To design a system that also encourages equality, it is important to mathematically define the amount of inequality in an existing design. This is complicated by the fact that not all pages are equal in terms of the quality of their content: thus, we may want the resulting popularity of a page in a recommendation system to be proportional to its informative quality. A second complication is the interest on the topic of the page: a high-quality page on a fringe topic could still be deemed less popular or globally relevant than a medium quality page on a topic of wide interest. This can be modeled by looking at the distribution of interest in the topic of the pages. Putting these ingredients together, one can try to come up with an ideal measure of how popular a page or item must be in the most globally democratic recommendation system.

Once we have established how to quantify equality after correcting for quality and interest, the task of designing a system that achieves these target popularities remains. Algorithms for suggesting recommendations can be calibrated for how close their results come to the ideal; new methods can be devised that deliberately take into account this final goal of increasing the calibrated equality of pages. More practical methods can combine existing notions of effectiveness of recommendations (such as the user responsiveness measured in clicks) with these new notions of equality in their objective and thus achieve a smooth transition to more democratic suggestions while maintaining a good portion of their current useful behavior.

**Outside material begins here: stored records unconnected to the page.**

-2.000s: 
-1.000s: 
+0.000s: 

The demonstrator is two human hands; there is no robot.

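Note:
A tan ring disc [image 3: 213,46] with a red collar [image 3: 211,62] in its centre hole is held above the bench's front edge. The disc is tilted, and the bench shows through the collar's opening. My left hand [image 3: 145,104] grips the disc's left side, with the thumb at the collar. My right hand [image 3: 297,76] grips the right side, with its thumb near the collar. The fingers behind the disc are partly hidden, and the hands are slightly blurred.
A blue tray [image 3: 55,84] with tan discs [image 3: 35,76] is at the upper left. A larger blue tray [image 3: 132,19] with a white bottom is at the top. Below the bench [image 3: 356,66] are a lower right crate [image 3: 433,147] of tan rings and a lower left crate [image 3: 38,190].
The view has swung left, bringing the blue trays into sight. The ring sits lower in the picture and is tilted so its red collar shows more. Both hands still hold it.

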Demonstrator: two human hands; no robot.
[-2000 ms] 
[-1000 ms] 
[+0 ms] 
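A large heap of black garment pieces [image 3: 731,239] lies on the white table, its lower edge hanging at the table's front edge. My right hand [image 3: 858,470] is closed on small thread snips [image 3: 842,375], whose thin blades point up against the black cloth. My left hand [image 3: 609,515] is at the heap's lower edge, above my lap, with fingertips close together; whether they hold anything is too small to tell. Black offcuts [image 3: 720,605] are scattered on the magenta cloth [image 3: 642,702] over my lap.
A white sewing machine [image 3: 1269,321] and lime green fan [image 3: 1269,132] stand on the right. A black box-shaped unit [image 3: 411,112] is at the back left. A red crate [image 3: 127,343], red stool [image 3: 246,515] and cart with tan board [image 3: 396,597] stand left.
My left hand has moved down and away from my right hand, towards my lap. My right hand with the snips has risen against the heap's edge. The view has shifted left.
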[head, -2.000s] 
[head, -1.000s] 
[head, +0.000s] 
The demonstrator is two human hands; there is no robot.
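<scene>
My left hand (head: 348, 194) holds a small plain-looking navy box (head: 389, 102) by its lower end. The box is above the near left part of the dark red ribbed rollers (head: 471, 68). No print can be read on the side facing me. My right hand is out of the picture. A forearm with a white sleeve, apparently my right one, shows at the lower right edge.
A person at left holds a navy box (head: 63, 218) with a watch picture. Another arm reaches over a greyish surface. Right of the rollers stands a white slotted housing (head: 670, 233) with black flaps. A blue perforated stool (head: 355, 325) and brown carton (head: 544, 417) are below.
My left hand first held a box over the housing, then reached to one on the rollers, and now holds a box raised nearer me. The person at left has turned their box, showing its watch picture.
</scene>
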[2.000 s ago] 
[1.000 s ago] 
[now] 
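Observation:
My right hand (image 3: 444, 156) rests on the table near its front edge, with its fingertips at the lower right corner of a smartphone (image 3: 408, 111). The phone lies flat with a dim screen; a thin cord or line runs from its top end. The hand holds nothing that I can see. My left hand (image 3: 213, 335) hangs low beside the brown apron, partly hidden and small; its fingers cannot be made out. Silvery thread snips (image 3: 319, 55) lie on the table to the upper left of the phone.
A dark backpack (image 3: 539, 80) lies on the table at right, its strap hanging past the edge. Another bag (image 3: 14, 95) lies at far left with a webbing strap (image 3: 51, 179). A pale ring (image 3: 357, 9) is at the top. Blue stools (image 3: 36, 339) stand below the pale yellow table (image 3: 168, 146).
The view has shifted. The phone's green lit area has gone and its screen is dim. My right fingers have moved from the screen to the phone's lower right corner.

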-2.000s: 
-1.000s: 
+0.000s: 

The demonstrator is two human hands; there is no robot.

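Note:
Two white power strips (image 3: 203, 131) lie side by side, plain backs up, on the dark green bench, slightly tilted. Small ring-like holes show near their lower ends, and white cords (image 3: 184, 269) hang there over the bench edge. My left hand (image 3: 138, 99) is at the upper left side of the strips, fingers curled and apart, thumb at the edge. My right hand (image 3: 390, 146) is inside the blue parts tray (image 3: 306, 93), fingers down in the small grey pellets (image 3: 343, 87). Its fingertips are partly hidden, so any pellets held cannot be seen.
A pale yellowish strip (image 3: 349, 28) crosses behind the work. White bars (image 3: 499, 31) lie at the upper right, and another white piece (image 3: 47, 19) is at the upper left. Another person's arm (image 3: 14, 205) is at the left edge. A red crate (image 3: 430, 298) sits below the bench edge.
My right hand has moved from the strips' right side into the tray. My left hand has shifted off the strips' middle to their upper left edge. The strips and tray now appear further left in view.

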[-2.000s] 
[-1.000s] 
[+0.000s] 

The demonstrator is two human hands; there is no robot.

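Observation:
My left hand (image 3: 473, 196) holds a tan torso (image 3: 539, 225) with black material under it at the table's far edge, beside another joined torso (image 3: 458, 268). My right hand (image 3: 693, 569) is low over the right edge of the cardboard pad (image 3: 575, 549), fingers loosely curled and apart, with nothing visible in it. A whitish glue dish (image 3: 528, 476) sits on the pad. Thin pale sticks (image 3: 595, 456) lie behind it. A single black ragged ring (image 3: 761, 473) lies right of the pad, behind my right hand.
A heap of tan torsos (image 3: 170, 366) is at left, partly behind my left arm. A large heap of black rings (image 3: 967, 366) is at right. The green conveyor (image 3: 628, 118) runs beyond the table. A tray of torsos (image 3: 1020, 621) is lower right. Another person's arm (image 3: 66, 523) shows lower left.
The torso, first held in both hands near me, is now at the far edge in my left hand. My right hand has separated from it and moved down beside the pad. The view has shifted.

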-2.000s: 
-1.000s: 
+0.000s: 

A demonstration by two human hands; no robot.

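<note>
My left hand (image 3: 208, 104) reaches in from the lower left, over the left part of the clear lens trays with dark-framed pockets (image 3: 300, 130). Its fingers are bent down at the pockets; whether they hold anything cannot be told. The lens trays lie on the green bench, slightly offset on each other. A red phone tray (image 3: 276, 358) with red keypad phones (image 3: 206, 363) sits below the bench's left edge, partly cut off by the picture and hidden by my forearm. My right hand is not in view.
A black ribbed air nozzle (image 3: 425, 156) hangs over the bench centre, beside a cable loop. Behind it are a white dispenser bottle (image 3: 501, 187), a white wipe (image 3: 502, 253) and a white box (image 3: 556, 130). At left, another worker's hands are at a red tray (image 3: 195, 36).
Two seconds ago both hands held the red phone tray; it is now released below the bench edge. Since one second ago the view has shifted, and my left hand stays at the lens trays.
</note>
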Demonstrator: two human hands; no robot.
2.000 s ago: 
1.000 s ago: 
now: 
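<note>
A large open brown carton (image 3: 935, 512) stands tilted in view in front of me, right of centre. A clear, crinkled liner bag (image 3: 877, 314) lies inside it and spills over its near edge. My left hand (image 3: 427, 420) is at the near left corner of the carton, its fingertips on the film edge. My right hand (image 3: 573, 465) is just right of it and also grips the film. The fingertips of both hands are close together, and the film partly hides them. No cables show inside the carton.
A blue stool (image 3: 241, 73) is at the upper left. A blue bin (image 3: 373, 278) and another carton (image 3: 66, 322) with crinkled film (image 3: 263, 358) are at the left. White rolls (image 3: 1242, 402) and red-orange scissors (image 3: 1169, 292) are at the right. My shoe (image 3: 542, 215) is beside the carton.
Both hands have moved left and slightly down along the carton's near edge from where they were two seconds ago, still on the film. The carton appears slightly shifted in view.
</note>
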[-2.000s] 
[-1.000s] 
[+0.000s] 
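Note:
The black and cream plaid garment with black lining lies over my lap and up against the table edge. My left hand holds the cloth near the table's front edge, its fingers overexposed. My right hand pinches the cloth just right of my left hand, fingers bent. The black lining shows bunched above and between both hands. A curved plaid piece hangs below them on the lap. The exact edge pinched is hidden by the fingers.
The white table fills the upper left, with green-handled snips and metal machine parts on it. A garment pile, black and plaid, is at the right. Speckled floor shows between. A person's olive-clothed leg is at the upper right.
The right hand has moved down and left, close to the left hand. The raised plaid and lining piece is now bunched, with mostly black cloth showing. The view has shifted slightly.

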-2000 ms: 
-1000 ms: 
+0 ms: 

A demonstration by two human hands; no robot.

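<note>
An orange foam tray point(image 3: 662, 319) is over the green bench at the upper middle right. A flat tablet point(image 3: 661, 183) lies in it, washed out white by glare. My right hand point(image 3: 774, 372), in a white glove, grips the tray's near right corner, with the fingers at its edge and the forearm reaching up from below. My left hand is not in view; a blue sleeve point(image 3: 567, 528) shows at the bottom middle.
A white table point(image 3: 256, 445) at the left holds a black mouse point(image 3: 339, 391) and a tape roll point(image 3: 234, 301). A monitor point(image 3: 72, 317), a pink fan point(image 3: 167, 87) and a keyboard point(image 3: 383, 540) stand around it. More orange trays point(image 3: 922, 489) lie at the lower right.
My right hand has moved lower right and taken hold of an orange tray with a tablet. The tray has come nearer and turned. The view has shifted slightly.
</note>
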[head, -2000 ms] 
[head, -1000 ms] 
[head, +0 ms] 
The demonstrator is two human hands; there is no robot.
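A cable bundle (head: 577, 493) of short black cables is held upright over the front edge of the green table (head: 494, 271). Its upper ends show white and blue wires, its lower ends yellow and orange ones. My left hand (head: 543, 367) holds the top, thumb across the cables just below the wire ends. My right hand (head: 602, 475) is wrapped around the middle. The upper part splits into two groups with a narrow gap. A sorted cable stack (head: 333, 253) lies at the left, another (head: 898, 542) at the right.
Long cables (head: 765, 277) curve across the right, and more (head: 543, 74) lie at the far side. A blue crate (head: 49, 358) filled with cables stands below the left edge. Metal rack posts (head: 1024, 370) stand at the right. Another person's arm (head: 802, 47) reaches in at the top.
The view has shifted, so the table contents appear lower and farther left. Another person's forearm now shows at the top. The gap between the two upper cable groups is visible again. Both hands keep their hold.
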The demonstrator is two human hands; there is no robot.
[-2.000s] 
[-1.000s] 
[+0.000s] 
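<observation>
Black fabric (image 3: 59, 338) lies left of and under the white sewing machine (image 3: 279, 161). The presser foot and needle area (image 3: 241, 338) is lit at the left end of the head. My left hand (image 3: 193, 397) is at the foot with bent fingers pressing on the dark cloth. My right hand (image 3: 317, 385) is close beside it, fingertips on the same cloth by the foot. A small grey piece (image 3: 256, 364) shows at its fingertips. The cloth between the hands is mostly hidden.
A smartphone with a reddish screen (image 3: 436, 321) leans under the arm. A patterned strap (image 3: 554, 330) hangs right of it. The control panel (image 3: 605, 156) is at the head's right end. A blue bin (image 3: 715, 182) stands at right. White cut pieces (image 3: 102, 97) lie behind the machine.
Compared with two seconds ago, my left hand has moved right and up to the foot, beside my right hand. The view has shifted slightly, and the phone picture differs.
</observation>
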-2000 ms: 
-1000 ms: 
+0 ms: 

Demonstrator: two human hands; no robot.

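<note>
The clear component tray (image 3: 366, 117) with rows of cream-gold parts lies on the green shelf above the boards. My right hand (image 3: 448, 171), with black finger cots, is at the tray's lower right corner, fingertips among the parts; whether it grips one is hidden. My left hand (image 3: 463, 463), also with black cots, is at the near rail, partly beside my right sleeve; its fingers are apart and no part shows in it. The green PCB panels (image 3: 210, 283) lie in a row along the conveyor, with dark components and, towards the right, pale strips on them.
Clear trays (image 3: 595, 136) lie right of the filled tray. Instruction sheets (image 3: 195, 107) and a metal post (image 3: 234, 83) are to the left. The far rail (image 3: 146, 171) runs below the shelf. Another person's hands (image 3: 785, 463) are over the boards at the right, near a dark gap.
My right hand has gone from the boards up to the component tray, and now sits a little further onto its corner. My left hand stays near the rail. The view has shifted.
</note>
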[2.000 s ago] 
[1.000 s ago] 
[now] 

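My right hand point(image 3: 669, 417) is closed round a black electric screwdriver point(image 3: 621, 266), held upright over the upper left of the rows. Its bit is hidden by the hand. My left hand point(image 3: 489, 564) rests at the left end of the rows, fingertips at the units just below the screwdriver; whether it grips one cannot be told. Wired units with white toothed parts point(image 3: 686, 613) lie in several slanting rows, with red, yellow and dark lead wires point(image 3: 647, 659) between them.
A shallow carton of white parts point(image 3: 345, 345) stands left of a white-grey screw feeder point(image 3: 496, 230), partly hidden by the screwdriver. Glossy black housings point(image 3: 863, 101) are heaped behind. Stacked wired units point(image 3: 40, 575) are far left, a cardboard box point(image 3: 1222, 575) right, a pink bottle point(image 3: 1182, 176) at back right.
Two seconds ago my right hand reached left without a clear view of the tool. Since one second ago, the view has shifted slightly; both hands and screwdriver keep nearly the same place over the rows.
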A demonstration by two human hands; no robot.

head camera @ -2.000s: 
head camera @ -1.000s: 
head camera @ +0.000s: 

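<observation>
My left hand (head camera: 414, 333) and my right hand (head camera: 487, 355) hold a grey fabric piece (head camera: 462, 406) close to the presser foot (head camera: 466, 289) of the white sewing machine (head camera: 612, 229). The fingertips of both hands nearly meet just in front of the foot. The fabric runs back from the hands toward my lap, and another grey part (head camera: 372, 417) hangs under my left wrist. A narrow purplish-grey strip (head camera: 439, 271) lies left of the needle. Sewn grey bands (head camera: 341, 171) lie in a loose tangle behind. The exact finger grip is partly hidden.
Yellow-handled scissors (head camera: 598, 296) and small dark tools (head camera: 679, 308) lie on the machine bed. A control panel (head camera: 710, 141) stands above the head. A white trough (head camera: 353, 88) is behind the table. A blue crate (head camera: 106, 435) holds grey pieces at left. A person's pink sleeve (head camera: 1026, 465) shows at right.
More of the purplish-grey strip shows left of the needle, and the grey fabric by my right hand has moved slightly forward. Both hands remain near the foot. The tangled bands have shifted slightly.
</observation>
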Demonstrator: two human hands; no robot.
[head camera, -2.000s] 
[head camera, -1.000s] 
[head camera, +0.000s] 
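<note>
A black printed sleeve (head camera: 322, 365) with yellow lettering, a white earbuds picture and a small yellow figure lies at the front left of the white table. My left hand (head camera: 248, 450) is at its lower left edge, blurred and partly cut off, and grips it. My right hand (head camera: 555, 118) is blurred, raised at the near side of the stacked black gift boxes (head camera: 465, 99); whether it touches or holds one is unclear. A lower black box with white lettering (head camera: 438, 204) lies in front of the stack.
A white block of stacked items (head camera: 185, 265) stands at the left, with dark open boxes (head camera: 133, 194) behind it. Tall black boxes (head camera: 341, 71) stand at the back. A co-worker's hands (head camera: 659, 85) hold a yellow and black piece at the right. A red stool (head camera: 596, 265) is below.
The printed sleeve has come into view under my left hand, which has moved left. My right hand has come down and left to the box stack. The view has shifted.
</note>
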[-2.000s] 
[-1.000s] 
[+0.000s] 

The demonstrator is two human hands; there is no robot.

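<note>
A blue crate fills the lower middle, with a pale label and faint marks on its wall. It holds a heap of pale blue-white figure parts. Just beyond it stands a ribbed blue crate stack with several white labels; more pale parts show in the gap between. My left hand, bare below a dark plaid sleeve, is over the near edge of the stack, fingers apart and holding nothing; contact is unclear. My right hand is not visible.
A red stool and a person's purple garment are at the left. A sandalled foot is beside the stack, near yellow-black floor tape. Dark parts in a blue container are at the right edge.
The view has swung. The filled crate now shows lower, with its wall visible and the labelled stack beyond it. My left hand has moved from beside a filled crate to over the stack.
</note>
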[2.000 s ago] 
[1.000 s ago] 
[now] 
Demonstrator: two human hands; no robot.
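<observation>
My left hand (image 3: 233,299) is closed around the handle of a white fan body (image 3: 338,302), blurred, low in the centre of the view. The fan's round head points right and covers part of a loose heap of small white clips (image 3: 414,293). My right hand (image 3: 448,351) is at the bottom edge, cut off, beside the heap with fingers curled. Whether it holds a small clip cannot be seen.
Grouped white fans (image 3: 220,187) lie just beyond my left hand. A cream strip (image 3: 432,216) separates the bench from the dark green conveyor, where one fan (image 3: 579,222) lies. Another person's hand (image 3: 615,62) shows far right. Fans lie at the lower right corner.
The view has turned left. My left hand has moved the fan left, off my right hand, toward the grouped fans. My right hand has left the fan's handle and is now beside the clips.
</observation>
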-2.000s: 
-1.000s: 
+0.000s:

By incorporating such aspects of equality and coincidental discovery in their objectives, technologists can help assuage the filter bubble problem. Business managers can also help by trying to quantify the value of planning for such serendipitous results in software systems they are responsible for. One possible source of this value already comes from reducing the “creepy” factor that is associated with many modern personalization systems that make the user feel that the software system knows too much about her private preferences. When Target sent a coupon book of pregnancy products to a teenager in Minneapolis, it spooked her father who realized that she was pregnant only well after seeing the book. One antidote employed by such campaigns is to mix in random coupons for non-pregnancy products that are still relevant. This solution reduces the creepiness of the personal targeting while making space to show a more diverse set of products that may result in interesting discoveries.

Establishing order for controlled chaos

There is an even broader role for social and political bodies to play in this correction: All societies that oversee information collection curation and presentation, as well as those that set technological standards must be mindful of this trade-off between the benefits and harms of personalization. Journalists, sociologists and media executives must weigh in on the debate to highlight the importance of diversity by exposing the tangible benefits from not moving towards excessive personalization and maintaining a broad and common point of reference. Let us carefully understand the implications of the bargain we are making for better organization and access to our information and ask ourselves the following question: is the convenience, speed and quick gratification offered by personalization worth the loss of a more deliberate trawl through the information that holds the possibility of seeing a golden nugget of coincidental and view-altering perspective along the way? Keep this in mind in your next session of web surfing!